◆ The problem
The whole listing that follows is to be restated word for word, images excluded.

· · · ·

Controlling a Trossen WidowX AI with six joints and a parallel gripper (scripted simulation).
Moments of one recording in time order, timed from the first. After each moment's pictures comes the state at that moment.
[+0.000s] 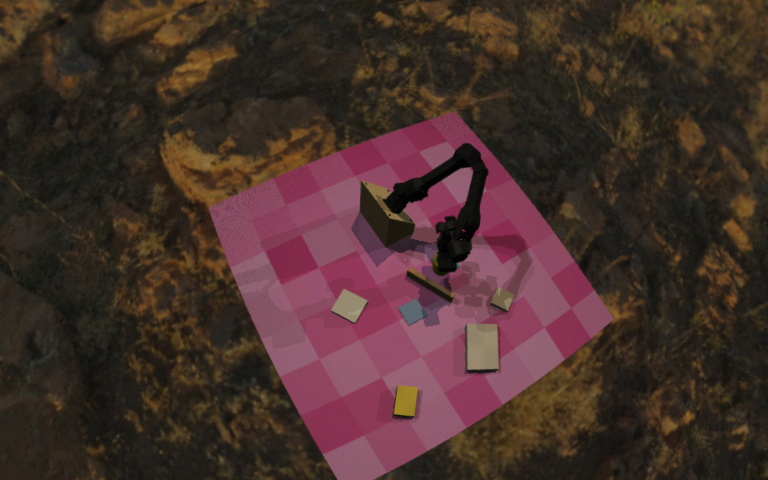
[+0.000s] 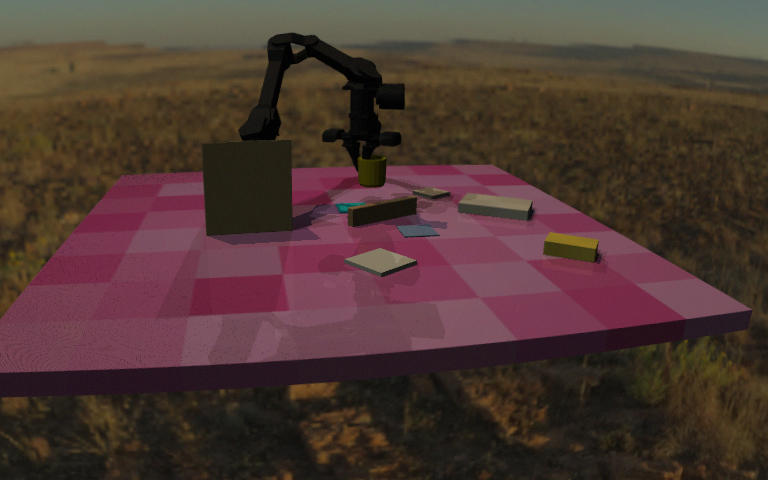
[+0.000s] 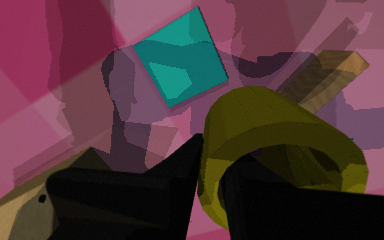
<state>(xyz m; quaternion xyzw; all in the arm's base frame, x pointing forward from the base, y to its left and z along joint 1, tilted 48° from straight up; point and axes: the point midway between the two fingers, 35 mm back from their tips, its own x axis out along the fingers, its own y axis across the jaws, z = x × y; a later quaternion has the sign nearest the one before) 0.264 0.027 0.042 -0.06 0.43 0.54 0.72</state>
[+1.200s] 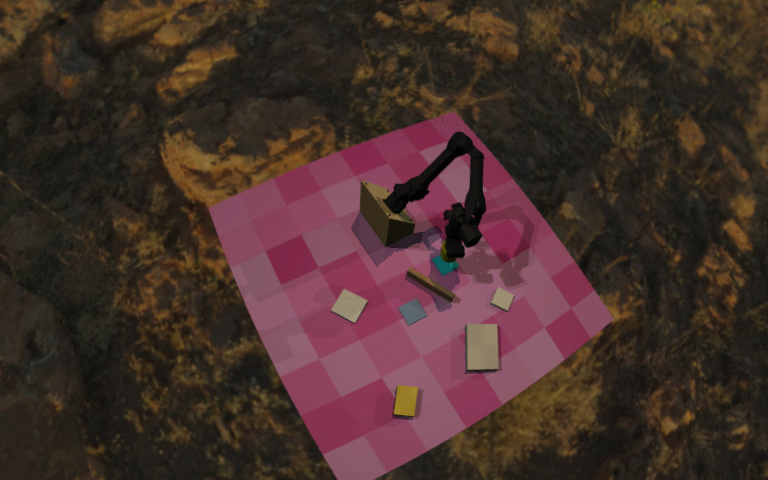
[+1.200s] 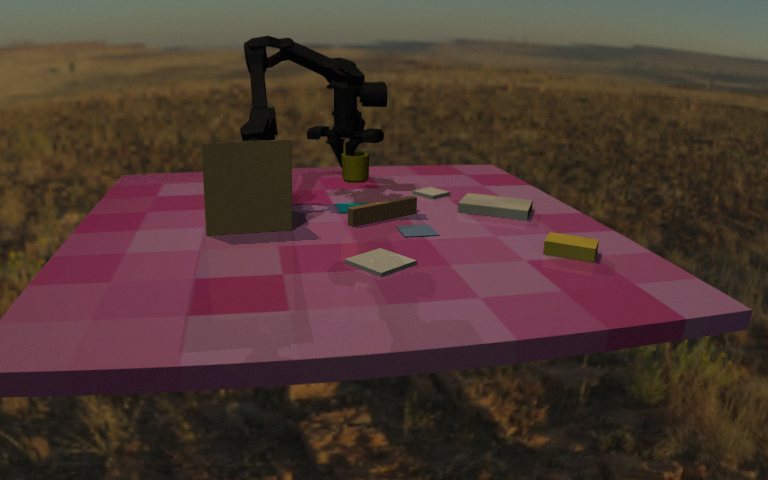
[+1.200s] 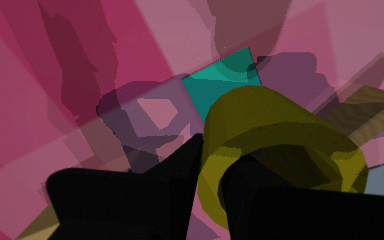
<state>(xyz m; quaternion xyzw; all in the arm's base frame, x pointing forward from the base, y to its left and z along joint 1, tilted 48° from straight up) 0.236 0.068 0.084 -0.06 0.43 0.54 0.72</state>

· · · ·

◆ Exercise answer
Controlling a Trossen WidowX AI with six joints and a parallel gripper (scripted simulation).
Moments of one recording in time order, timed from the first. After each moment's pictures comes the state at that moment.
[+0.000s] 
[+0.000s] 
[+0.000s] 
<state>(xyz m; quaternion xyzw; all in the arm's base frame, x pointing forward from the base, y to its left and z along joint 1, tilted 48° from straight up; point and axes: the point midway between the two fingers, 35 mm back from their tips, its own x axis out along the fingers, its own y axis across the jaws, z = x × y; a later quaternion has the sign nearest the one before) 0.264 0.027 0.042 -0.06 0.43 0.54 0.72</state>
[+1.200s] 
[+1.200s] 
[+1.200s] 
<state>(xyz m; quaternion xyzw; all in the arm's base frame, x pointing forward from the base, y to its left and z along joint 1, tilted 48° from straight up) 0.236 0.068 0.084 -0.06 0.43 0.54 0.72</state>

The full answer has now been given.